• PROBLEM DETAILS
Repeat the listing below in full, keeping each word as given.

• SUPPLIED RECORDS

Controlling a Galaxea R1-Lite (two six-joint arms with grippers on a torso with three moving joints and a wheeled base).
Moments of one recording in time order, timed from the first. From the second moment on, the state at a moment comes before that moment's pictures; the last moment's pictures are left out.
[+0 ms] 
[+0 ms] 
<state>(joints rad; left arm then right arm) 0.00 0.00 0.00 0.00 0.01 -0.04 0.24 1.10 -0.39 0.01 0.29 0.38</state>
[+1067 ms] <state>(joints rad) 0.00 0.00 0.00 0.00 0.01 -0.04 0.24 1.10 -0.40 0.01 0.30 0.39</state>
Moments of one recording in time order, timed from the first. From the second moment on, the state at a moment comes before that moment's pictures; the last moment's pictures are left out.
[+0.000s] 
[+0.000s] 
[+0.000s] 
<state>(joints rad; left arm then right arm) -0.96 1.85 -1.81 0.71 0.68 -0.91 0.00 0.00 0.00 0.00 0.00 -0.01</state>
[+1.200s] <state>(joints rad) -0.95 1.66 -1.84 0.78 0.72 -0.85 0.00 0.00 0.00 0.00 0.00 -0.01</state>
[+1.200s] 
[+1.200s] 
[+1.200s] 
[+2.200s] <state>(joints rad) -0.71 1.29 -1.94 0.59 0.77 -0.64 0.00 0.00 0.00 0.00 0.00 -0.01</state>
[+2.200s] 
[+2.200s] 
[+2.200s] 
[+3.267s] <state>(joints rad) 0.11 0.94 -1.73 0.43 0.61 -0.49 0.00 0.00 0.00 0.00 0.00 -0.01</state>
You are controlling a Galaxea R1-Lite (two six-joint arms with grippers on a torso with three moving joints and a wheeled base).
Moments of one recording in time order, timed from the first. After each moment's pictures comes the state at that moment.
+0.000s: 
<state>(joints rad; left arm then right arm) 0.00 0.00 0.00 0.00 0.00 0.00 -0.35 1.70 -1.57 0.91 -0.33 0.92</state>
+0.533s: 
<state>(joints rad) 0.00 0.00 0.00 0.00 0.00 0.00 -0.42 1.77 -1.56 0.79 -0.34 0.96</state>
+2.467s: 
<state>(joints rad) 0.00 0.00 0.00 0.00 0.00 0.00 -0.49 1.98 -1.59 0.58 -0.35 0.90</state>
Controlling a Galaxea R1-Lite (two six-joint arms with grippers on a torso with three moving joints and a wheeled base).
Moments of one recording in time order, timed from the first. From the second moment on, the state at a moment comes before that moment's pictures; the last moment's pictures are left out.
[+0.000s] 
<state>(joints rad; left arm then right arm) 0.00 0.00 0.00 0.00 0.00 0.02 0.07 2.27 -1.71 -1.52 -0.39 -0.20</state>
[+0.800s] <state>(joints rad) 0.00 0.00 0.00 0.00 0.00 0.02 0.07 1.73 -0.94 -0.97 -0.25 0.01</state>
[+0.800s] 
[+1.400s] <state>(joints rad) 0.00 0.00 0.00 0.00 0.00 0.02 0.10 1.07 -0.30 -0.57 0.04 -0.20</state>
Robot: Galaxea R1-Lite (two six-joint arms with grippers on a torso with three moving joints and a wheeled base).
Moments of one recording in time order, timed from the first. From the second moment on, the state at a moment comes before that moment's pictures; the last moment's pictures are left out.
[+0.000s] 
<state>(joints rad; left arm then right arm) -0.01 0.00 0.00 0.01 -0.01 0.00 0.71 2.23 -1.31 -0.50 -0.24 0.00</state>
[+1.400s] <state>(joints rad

• SOLUTION TO THE EXERCISE
Controlling a Galaxea R1-Lite (two six-joint arms with grippers on a torso with three moving joints and a wheeled base).
Moments of one recording in time order, timed from the first. From the second moment on, the state at a moment comes before that moment's pictures; the last moment's pictures are left out.
[+0 ms] 
[+0 ms] 
<state>(joints rad; left arm then right arm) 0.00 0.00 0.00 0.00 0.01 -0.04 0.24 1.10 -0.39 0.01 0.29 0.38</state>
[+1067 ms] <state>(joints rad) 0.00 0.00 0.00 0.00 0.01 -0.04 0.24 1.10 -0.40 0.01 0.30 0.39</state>
Moments of one recording in time order, timed from the first. From the second moment on, the state at a moment comes before that moment's pictures; the last moment's pictures are left out.
[+0.000s] 
[+0.000s] 
[+0.000s] 
<state>(joints rad; left arm then right arm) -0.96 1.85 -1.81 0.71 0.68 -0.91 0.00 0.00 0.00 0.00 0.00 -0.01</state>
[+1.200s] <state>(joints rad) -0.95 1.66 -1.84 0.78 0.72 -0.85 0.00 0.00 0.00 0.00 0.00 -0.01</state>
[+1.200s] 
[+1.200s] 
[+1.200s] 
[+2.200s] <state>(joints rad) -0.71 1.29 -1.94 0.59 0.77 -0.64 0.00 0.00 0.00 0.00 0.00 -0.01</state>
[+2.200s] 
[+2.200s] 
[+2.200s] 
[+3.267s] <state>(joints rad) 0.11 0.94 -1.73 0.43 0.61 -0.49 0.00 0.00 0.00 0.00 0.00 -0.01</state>
You are controlling a Galaxea R1-Lite (two six-joint arms with grippers on a torso with three moving joints and a wheeled base).
Moments of one recording in time order, timed from the first. After each moment's pictures comes the state at that moment.
+0.000s: 
<state>(joints rad; left arm then right arm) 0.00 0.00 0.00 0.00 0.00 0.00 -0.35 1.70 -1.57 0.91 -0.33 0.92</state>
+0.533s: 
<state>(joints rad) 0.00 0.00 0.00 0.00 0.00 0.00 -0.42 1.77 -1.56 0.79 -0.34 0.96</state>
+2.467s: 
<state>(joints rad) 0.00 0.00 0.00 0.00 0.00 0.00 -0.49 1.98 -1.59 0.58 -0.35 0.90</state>
Controlling a Galaxea R1-Lite (two six-joint arms with grippers on a torso with three moving joints and a wheeled base).
Moments of one recording in time order, timed from the first. From the second moment on, the state at a moment comes before that moment's pictures; the last moment's pictures are left out.
[+0.000s] 
<state>(joints rad; left arm then right arm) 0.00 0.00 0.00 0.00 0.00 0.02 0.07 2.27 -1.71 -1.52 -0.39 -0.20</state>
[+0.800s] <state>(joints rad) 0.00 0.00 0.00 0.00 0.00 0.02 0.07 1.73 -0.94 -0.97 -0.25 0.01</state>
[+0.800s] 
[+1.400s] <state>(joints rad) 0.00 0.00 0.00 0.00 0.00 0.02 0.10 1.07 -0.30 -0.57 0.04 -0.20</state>
Robot: Galaxea R1-Lite (two six-joint arms with grippers on a torso with three moving joints and a wheeled base).
Moments of one recording in time order, timed from the first. From the second moment on, the state at a moment comes before that moment's pictures; the last moment's pictures are left out.
[+0.000s] 
<state>(joints rad; left arm then right arm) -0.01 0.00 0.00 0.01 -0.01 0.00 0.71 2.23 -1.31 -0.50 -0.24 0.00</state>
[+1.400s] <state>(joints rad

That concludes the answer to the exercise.